Monday, April 27, 2015

Everyone should work in a restaurant at some point in their lives

The first job I ever had was as a dishwasher at Tizzano's, an Italian restaurant not far from my house. I made something like $2.50 an hour, but it was all under the table and it was good money for a 15-year-old kid in the summer of 1985.

I was OK at it. Not nearly as good as my friend Kevin, who took right to kitchen work and was therefore nicknamed "The Natural" by Vince, the head cook. Vince called me "Thornton." I have no idea why, and he never explained it, but he was essentially a good guy so I'll trust it was well-intended.

I only worked there three months before I quit. I was about to start my sophomore year of high school and was playing football, so I didn't see how I would have time for practices, homework AND a job (though that didn't stop other football players from working there...they must have been a lot tougher than me).

In those 90 days or so, I learned a lot. For one thing, I learned I never wanted to work in a restaurant again. It's a tough gig, man! Kudos to all of you foodservice workers who make a living at it.

I also learned that I was grateful for having had the experience. In fact, I think it's an experience everyone should have. Whether you're working behind the counter at a fast-food place, bussing tables at a family restaurant, or scraping congealed marinara sauce off of customers' plates like I was, there is a lot to be learned from working at a restaurant. That includes:

(1) A LOT OF PEOPLE ARE ESSENTIALLY MEAN: I hate to say it, but you see the worst side of human nature when you're a restaurant worker. From lousy tips to unjustified complaints, people who otherwise have no real power in their lives become tyrants when they sit down at that table. The best servers learn this early on and know how to work through it. God bless them.

(2) A LOT PEOPLE ARE ALSO EXTRAORDINARILY PICKY: At least it seems so to me. I eat virtually anything. Anything. Just ask my wife. I never veer from the way a dish is described on the menu, I make no special requests, and I think just about everything I've ever been served in a restaurant has tasted great. I'm a server's dream. But that's not the case with many (most?) other folks. Sometimes I used to think people would send food back just because they could. Again, just so they could exercise their dominance over the poor waitstaff.

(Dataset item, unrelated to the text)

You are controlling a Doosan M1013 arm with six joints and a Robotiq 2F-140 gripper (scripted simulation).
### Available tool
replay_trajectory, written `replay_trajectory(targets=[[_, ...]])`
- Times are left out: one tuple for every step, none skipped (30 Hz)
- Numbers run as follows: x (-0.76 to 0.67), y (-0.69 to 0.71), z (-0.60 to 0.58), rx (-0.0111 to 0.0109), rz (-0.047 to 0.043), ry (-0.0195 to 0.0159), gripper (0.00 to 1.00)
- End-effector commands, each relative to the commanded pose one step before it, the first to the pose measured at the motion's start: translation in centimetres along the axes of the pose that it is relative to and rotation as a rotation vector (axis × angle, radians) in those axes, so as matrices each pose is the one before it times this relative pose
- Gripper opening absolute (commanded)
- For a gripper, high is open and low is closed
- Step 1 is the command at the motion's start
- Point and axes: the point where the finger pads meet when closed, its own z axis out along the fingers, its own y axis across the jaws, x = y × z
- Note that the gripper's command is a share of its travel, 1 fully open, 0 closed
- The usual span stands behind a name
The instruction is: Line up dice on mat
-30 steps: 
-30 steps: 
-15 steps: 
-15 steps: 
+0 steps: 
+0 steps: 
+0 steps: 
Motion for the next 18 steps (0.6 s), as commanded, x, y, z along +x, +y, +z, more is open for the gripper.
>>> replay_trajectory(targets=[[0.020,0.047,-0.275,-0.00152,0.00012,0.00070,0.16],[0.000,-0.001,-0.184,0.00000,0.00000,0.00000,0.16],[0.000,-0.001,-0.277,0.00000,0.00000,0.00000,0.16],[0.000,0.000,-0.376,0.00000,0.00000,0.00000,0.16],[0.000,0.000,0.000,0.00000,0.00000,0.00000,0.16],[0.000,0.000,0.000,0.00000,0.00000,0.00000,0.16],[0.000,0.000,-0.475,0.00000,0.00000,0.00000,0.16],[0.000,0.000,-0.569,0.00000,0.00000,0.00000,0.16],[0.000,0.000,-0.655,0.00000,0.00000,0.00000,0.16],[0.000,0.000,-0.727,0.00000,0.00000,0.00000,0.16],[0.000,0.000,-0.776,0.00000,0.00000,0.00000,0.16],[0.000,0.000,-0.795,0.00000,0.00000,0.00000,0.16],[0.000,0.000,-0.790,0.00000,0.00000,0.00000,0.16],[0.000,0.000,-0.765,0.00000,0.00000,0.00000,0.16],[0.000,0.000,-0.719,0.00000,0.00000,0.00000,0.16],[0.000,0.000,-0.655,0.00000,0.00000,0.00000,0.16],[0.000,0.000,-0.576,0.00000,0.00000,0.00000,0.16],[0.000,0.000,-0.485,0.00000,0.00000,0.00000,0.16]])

(3) HARD WORK IS GOOD FOR YOU...AND IT'S ALSO HARD: I know we already covered this, but I can't emphasize enough how hard the staff at Tizzano's worked when I was there. They were exhausted at the end of the night, and they earned every penny the owner, Mike, paid them. Such work benefits you both physically and mentally  and spiritually, I would argue  but it's also not something I could spend decades doing. You learn a lot about yourself in your first job, I think.

(4) GETTING YELLED AT BY YOUR BOSS IS NOT THE END OF THE WORLD: Mike used to praise me quite a bit, but he also got in my face more than a few times. And I totally deserved it. One time I put away a plate that had come out of the dishwasher with some miscellaneous crud still stuck to it, only I hadn't noticed because I was being lazy. Mike grabbed the plate, saw the crud, and stormed right up to me, ripping me the proverbial new one. Again, I deserved it. And I can tell you it never happened again. Sometimes getting reamed out is the only way to learn.

(5) THE GOLDEN RULE DOTH APPLY HERE: That whole thing about treating people how you yourself would want to be treated? Yeah, you learn that in a hurry when you're in a service industry. I would venture that the best tippers and most gracious restaurant patrons are those who spent some time in the shoes of those waiting on them. Working in foodservice, if nothing else, teaches you basic human decency, which ultimately is why we all could benefit from it.